══ Records to process ══
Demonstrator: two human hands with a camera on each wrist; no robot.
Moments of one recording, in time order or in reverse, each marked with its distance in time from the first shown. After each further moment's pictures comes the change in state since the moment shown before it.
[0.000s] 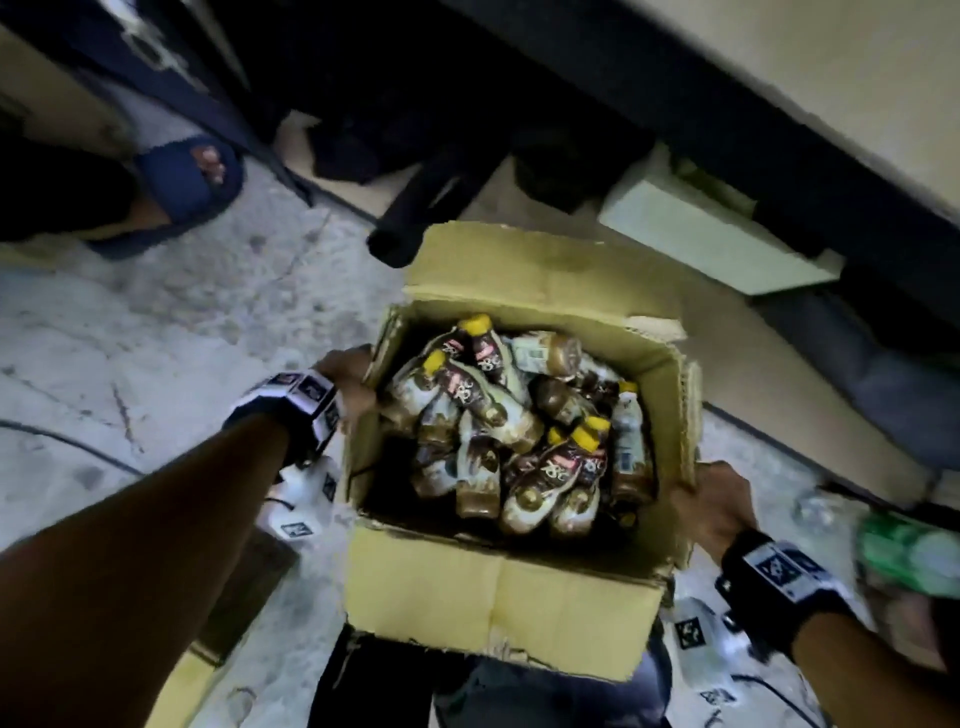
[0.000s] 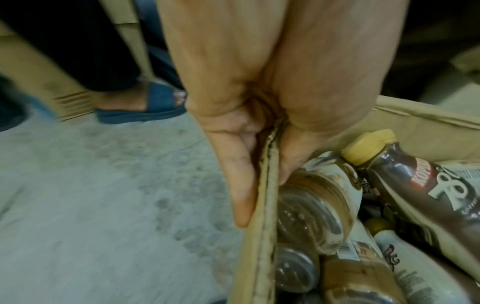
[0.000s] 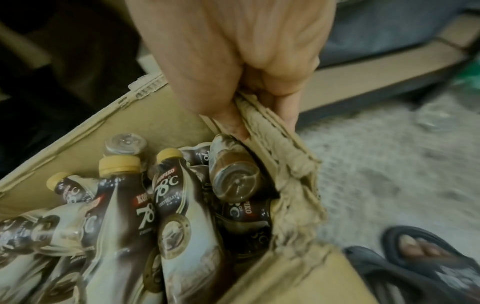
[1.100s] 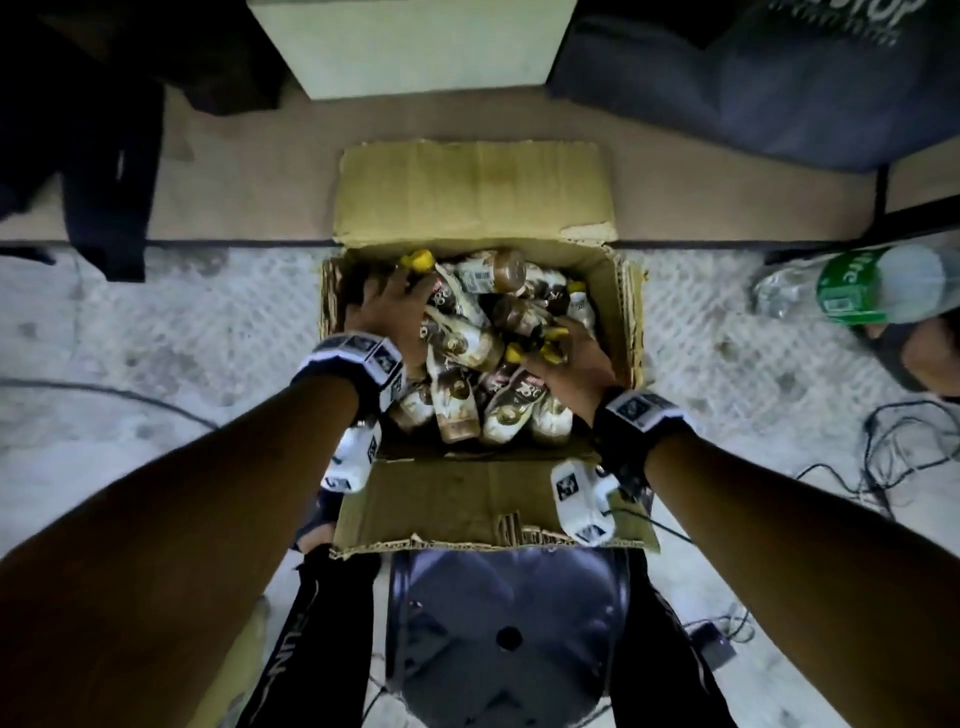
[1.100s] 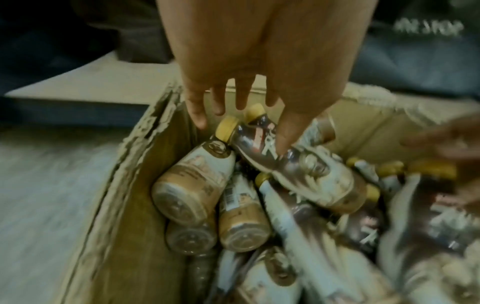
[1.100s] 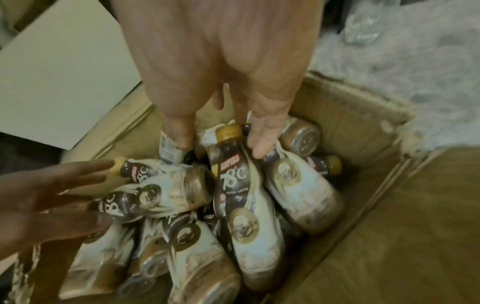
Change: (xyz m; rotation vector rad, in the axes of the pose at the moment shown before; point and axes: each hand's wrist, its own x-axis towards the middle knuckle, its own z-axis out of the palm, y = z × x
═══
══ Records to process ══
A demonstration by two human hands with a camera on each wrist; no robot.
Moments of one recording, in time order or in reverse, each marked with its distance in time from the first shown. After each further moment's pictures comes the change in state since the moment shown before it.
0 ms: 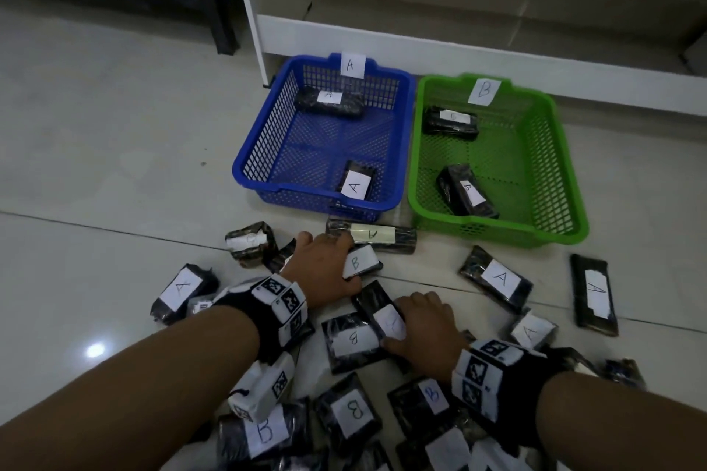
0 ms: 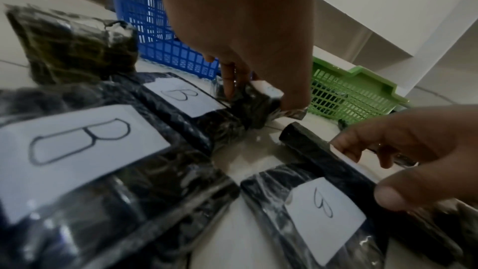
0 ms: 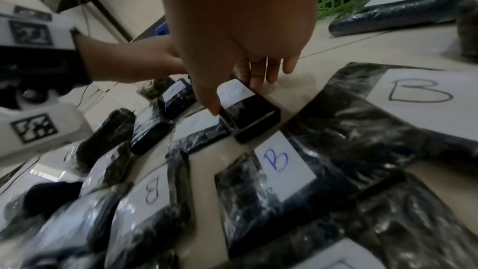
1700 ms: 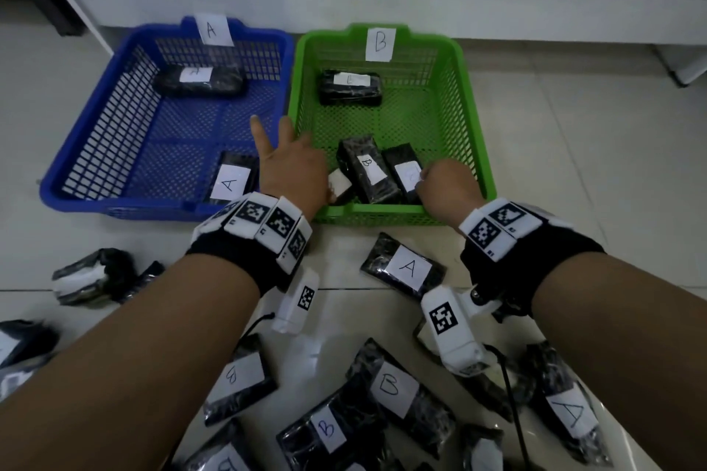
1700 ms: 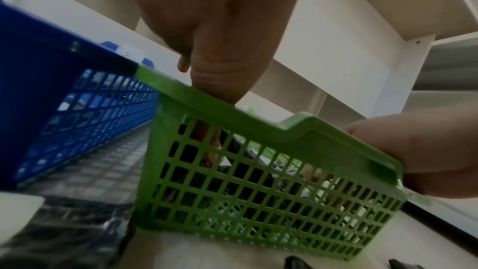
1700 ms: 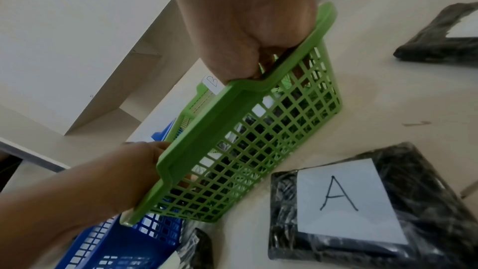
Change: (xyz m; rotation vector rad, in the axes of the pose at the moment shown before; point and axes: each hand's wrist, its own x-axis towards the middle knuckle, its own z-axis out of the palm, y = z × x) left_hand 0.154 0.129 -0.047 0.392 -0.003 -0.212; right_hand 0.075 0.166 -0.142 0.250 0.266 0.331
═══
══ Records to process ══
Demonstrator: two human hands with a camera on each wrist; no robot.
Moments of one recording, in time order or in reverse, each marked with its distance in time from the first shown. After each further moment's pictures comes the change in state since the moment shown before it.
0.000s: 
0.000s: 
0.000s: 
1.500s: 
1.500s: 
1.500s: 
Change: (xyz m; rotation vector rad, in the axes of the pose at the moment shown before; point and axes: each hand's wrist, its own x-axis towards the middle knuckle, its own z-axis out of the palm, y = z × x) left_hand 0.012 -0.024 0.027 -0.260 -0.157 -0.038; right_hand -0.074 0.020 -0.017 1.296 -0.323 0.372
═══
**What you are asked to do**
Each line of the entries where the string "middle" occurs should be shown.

**Reply**
Change: (xyz m; rotation vector rad, in the axes of the pose at the moment shown before; point and axes: each hand's wrist, its own x-axis towards the middle knuckle, its own z-axis out of the palm, y = z × x
Change: (xyz m; rotation vector rad, in the axes of the pose at the moment shown before; point and axes: each hand's wrist, its own x-axis towards the middle knuckle, its own z-axis out of the palm, y = z × x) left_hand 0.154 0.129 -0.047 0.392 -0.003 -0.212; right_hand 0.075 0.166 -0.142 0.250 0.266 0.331
Change: (xyz m; rotation vector rad, in the axes of the pose at the moment shown before; point and axes: each hand's wrist, its own x-axis towards the middle knuckle, its own z-axis out of the palm, y = z × x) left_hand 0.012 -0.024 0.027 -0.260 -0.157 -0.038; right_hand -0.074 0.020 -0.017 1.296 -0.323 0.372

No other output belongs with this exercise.